Threat actors are abusing organizations' weak authentication practices to create and exploit OAuth applications, often for financial gain, in a string of attacks that include various vectors, including cryptomining, phishing, and password spraying.
The attackers also leverage the OAuth authentication standard to maintain access to applications even if they lose access to the initially compromised account, they said.
The researchers describe several attacks that abused OAuth in novel ways.
In most cases, a compromised account did not have multifactor authentication enabled, making it an easy target for attackers that used tactics like credential stuffing, phishing, and reverse proxy phishing to gain access to an account for malicious purposes.
Using and Abusing OAuth Microsoft Threat Intelligence researchers observed three specific attack types - cryptomining, business email compromise/phishing, and password spraying/spamming - that abused OAuth to conduct malicious activity in various ways.
In one vector employed by the threat actor that Microsoft tracks as Storm-1283, attackers used a compromised Azure user account to create an OAuth application and deploy virtual machines for cryptomining.
Targeted organizations incurred compute fees ranging from $10,000 to $1.5 million from the malicious activity, in which the attackers returned to the account to deploy more cryptomining VMs after setting up the initial attack.
Attackers also compromised user accounts to create OAuth applications for BEC and phishing attacks, with the researchers observing a threat actor compromising user accounts and creating OAuth applications to maintain persistence and launch email phishing activity.
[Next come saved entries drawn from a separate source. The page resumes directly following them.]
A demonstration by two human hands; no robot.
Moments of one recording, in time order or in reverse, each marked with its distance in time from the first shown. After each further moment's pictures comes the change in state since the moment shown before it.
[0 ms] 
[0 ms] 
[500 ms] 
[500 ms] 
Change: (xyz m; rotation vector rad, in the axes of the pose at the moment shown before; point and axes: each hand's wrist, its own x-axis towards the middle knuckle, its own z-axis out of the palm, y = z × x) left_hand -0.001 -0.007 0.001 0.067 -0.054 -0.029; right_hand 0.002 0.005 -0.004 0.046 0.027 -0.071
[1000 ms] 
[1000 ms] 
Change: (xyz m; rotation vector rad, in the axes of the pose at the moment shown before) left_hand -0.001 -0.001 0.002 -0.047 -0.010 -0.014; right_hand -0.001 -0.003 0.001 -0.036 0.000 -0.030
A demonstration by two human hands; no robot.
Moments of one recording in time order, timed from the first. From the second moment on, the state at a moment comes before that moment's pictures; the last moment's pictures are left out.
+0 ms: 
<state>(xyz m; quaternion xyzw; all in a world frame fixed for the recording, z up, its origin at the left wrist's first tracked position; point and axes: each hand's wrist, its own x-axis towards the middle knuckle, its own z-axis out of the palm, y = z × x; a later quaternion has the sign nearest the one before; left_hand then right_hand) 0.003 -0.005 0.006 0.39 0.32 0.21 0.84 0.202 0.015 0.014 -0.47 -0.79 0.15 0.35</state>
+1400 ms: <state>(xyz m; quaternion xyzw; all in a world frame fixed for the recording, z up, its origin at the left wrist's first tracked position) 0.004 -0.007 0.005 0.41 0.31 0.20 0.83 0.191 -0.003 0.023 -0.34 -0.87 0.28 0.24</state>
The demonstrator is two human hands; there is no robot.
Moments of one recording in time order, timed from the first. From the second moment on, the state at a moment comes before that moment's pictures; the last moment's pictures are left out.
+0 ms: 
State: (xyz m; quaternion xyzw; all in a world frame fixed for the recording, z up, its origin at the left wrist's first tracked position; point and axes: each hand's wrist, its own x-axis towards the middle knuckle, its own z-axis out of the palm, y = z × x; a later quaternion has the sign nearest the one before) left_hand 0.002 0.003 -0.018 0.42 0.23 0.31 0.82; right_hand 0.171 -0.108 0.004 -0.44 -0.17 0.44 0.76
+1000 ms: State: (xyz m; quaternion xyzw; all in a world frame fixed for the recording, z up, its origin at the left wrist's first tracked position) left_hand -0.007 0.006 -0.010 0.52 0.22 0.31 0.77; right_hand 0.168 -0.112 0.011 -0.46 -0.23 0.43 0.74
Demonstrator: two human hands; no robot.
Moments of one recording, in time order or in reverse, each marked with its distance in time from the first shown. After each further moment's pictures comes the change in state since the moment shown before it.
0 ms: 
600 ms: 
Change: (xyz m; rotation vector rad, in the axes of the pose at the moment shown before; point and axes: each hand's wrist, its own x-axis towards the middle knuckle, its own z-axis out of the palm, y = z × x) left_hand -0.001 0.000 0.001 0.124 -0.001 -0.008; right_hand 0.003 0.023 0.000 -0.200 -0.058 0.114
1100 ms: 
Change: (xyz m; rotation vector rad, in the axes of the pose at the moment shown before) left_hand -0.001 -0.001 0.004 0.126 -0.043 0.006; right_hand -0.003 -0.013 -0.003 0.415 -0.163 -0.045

In this vector, the attacker used an adversary-in-the-middle phishing kit to send a significant number of emails with varying subject lines and URLs to target user accounts in multiple organizations with a malicious URL that leads to a proxy server facilitating a genuine authentication process.
If a user takes the bait and logs in, the threat actor then stole the token from the user's session cookie and later used it to perform session cookie replay activity.
In other cases, instead of BEC reconnaissance, the threat actor created multitenant OAuth applications following its replay of stolen session cookies, using the apps to maintain persistence, add new credentials, and then access the Microsoft Graph API resource to read emails or send phishing emails.
In a third unique attack, a threat actor that Microsoft tracks as Storm-1286 conducted large-scale spamming activity through password-spraying attacks to compromised user accounts.
The attackers compromised user accounts to create anywhere from one to three new OAuth applications in the targeted organization using Azure PowerShell or a Swagger Codegen-based client, granting consent to the applications that allowed control over the account mailbox, according to Microsoft Threat Intelligence.
From there, the attacker would send thousands of emails a day using the compromised user account and the organization domain.
MFA and Other Mitigations OAuth, in use since 2007, presents risk to organizations for various reasons, and there are a number of ways attackers can abuse it.
Security researchers have found flaws in its implementation that have exposed key online services platform such as Booking.com and others to attack.
Others have used malicious OAuth apps of their creation to compromise Microsoft Exchange servers.
A key step for organizations to reduce their attack surface when OAuth is in use is primarily by securing their identity infrastructure, according to Microsoft.
Another is enabling security defaults in deployed Microsoft applications, such as Azure Active Directory.